Regarding Gems, Ngcukaitobi said that black dental therapists in 2014 experienced risk ratios of “between 2.7 and 3.7; in other words, they were generally approximately three times — 300% — more likely than non-black dental therapists to be guilty of fraud, waste and abuse (FWA). So they were more likely to be investigated and found guilty of fraud waste and abuse”, he said.

For Discovery, black psychiatrists experienced risk ratios of “between 3.44 and 3.77; in other words, black psychiatrists were generally approximately three-and-a-half times — 350% — more likely than non-black psychiatrists to be guilty of FWA”.

In 2018, black anaesthetists contracted by Medscheme were more than six times (650%) more likely to be found guilty of FWA than non-black anaesthetists, Ngcukaitobi said.

Ngcukaitobi stressed that while the panel was not a court and did not adjudicate individual complaints, the factual evidence of these disparities was clear.

“We do not need to make scientifically certain determinations of the risk ratios. Findings based on what is probable is enough for the purposes of this final report,” he said.

“All of the explanations and the expert reports that have been given to us by the schemes were not sufficient, in our respectful view, to displace the findings that, on the facts, the risk ratios show racial discrimination against black service providers,” he said.
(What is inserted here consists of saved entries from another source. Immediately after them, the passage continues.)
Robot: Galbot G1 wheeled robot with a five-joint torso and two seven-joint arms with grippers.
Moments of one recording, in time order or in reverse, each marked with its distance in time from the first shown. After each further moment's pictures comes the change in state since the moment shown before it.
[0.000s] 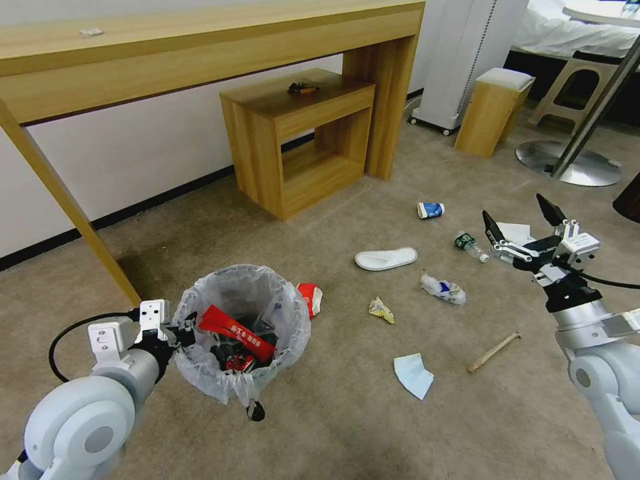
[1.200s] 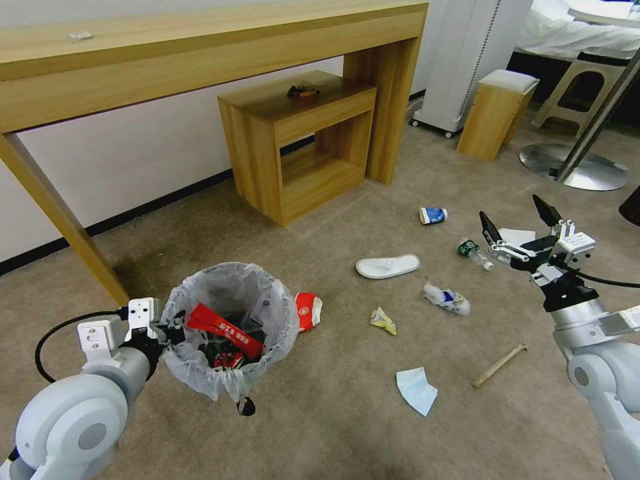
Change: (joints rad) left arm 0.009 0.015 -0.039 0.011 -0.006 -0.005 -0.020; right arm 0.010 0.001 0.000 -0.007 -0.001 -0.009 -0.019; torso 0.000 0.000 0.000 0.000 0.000
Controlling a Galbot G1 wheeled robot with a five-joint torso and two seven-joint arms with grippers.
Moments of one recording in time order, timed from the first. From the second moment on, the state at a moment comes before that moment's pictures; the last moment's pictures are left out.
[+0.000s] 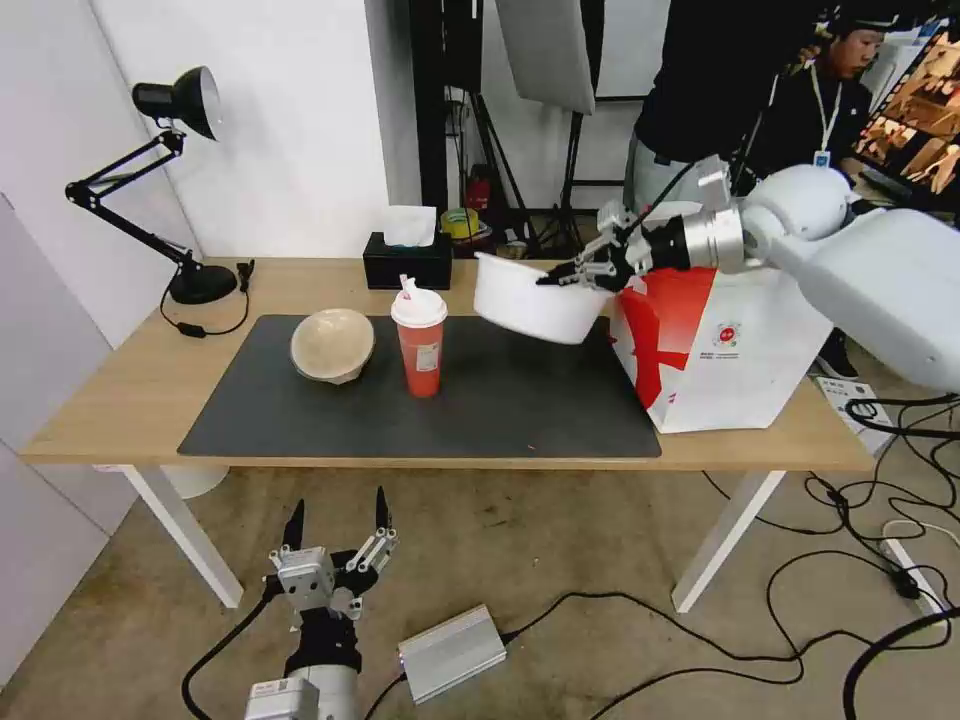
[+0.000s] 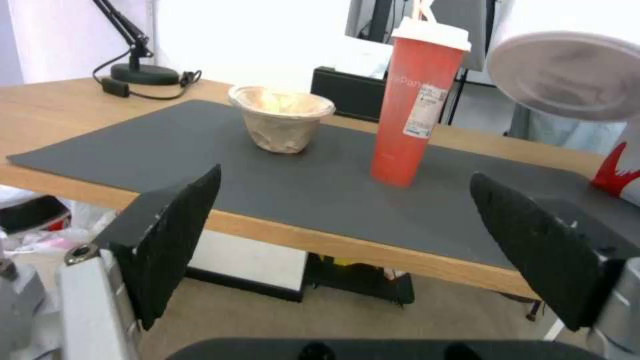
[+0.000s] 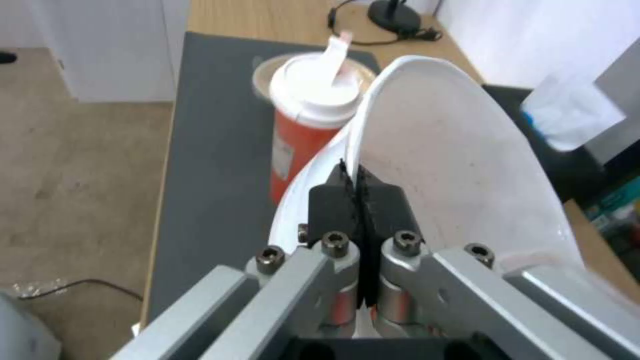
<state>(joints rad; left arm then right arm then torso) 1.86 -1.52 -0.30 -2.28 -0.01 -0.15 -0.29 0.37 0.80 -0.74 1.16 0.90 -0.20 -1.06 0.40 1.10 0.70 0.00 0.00</state>
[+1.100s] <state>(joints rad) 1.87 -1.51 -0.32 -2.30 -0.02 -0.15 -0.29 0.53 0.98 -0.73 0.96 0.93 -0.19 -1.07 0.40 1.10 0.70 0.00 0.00</state>
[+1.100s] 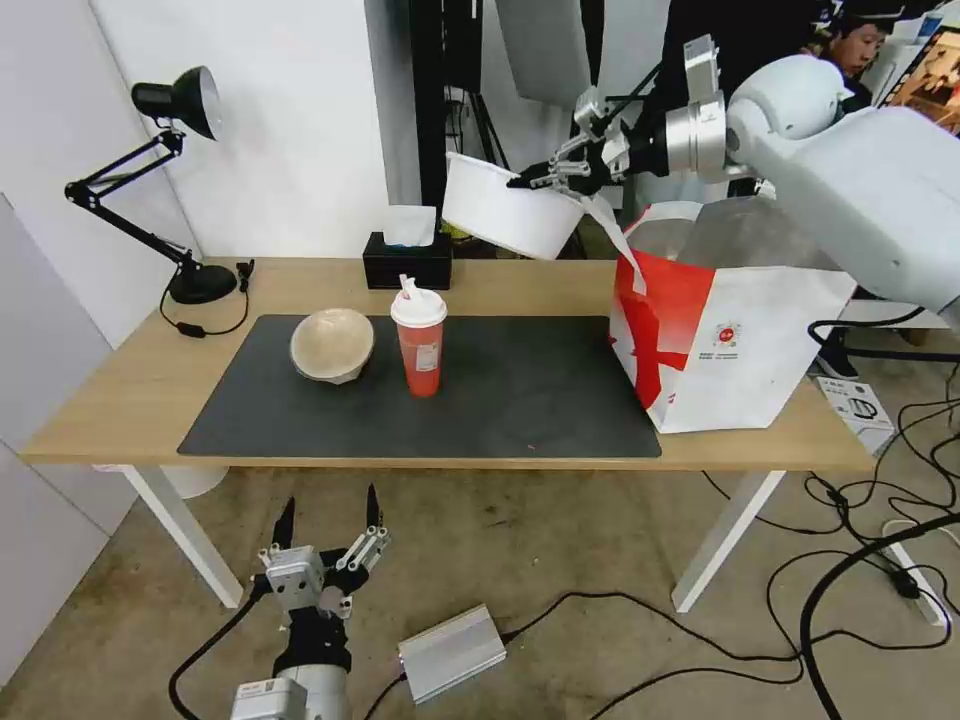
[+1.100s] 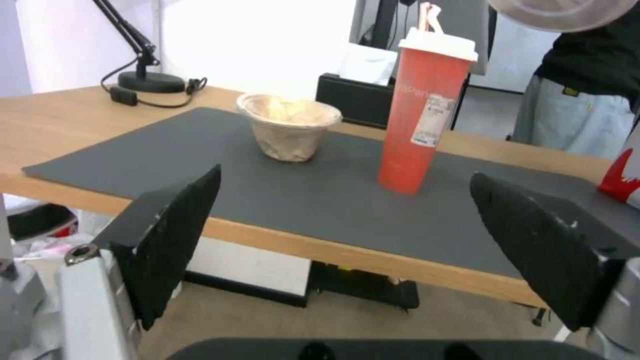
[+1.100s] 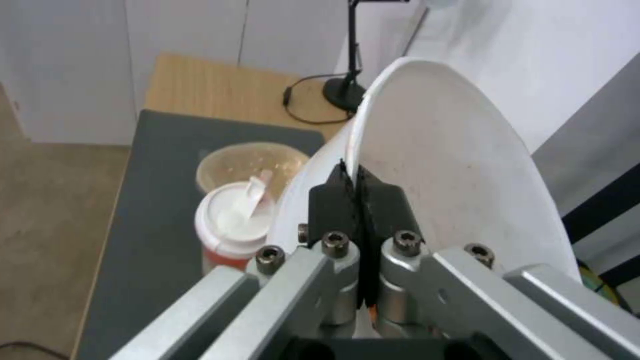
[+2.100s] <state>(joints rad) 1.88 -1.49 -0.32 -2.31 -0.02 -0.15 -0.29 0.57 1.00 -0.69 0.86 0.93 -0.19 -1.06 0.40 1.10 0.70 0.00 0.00</state>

The inquiry also found that FWA processes used to audit and claw back funds from practitioners violated rights to fair treatment.

“The FWA procedures are unfair and it violates the rights of procedural fairness of individual practitioners,” Ngcukaitobi said.
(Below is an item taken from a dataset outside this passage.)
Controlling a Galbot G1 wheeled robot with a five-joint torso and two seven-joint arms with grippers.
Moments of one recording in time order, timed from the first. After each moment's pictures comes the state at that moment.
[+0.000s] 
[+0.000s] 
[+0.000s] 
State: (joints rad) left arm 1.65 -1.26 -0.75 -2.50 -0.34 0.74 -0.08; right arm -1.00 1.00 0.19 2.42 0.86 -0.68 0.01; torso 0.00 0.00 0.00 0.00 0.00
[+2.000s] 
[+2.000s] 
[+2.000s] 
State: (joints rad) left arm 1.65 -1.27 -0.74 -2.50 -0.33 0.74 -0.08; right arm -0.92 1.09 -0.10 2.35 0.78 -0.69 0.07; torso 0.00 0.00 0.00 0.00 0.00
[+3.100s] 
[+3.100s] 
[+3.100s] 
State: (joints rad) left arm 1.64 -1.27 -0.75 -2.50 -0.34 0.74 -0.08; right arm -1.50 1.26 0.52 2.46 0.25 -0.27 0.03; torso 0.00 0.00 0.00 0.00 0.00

According to Ngcukaitobi, the legislation governing these processes — the Medical Schemes Act — lacks clear rules, leaving schemes to impose their own systems without sufficient oversight or accountability.

The inquiry has also made proposals to reform how schemes investigate fraud:

  • Legal amendments: Section 59(3) of the Medical Schemes Act should be overhauled to include clear procedural safeguards, as the current framework is “light on regulatory detail” and does not keep pace with the increasingly intrusive technological tools used by administrators.
  • Independent tribunal: A dedicated mechanism should be established to support healthcare providers accused of fraud, ensuring they are not left to defend themselves against the overwhelming power of the schemes.
  • Transparency of algorithms: Schemes must disclose the software and artificial intelligence programs they rely on to detect suspect claims. At present, neither the department of health nor the Council for Medical Schemes (CMS) has any insight into how these systems work or whether they entrench bias. If this cannot be achieved voluntarily, Ngcukaitobi recommended legislative changes to compel disclosure.
  • Annual racial monitoring: Schemes should conduct yearly assessments of the racial profile of providers investigated for fraud and publish the data broken down by discipline, so discriminatory patterns don’t go undetected for years.

CMS chair Dr Thandi Mabeba called the release of the report “a milestone that closes a critical chapter and opens a new chapter for policy reform and transformation”.

Motsoaledi used the opportunity to push for National Health Insurance, the highly controversial government initiative he has actively championed, which aims to provide universal access to high-quality healthcare for all citizens.

Motsoaledi said the “whole system is going to be reviewed”, adding that “it is very painful ... that now we are dealing here with racial discrimination, so many years after 1994….”

Business Day approached Discovery, GEMS and Medscheme for comment.